Reform Scotland

Buying in the best catchment areas can be more expensive than sending kids to private school

Private or state, parents pay to access good schools

New research by the independent think tank Reform Scotland shows that buying a house in the catchment areas of the best performing Scottish state schools can cost more than sending children to a private secondary school and living in a less expensive area. (see notes to editors for an example)

Reform Scotland believes that this highlights the reality of parents paying for their children’s education, over and above their contributions to general taxation.  Whether directly, through private school fees, or indirectly through buying a house in a top catchment area, they are trying to buy good results.

However, there are many families who are unable to pay either of these additional premiums, and they are therefore left with very little choice but to have their children educated in schools with poorer academic results.

The full briefing can be downloaded below.

Keir Bloomer, the Chairman of the Commission on School Reform and a Reform Scotland Advisory Board member, said:

“Scottish education remains highly inequitable.

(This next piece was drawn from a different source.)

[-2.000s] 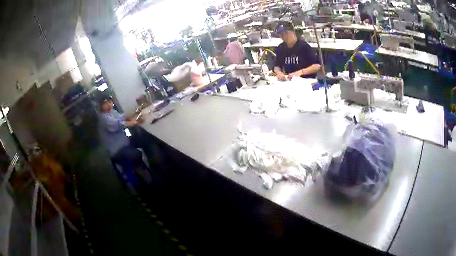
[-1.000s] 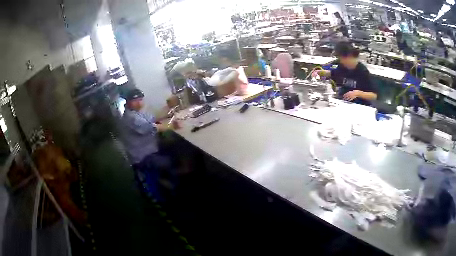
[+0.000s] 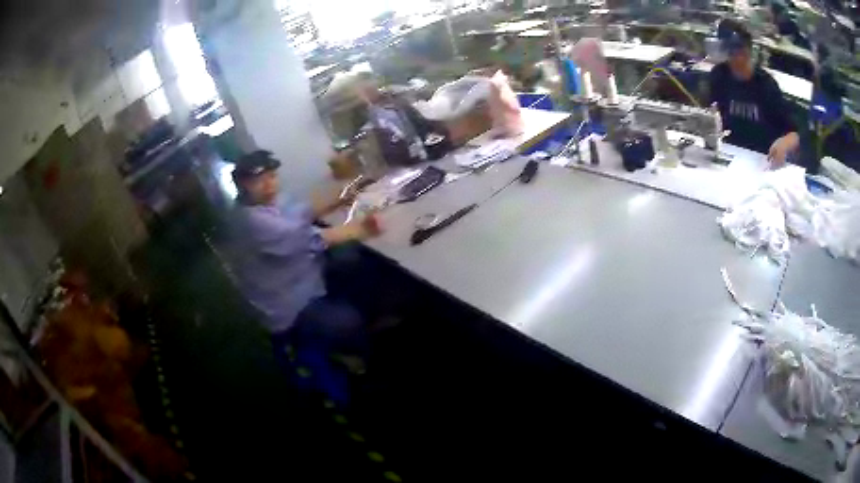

“This is not about ‘good schools’ and ‘bad schools’ but about our failure to tackle disadvantage effectively.

“Until effective action is taken, parents will quite naturally try to buy educational success.”

The Commission on School Reform’s final report By Diverse Means: Improving Scottish Education, recommended the following:

“The allocation of support for pupils and schools experiencing disadvantage should be reviewed and needs to be better targeted. More of the available support should follow the individual disadvantaged learner”.

Furthermore, Reform Scotland’s 2009 report Parent Power recommended a series of measures aimed at better schooling for the most disadvantaged, including:

  • more parental choice over schools
  • supplements for disadvantaged children
  • allowing new schools to be set up

ENDS

NOTES TO EDITORS

  1. Reform Scotland is an independent, non-party think tank that aims to set out a better way to deliver increased economic prosperity and more effective public services based on the traditional Scottish principles of limited government, diversity and personal responsibility. Further information is available at www.reformscotland.com.

    2. The average house price paid in Edinburgh over the past three years was £225,931 according to Zoopla. The average house price in the postcode area of Boroughmuir was £327,313 – a difference of £101,382. Borrowing this amount over a 25-year period at a competitive interest rate of 1.99% costs around £127,000, according to the calculator on mortgagerates.org.uk.

    School fees at George Heriot’s, George Watson’s and Erskine Stewart’s Melville are all around £10,000 a year, meaning the cost of educating two children for six years of secondary school is about £123,000, assuming fees increase by about 1% a year.

    Therefore, it is cheaper to send two children to private school than buy a house in the catchment area of the best performing school in the city.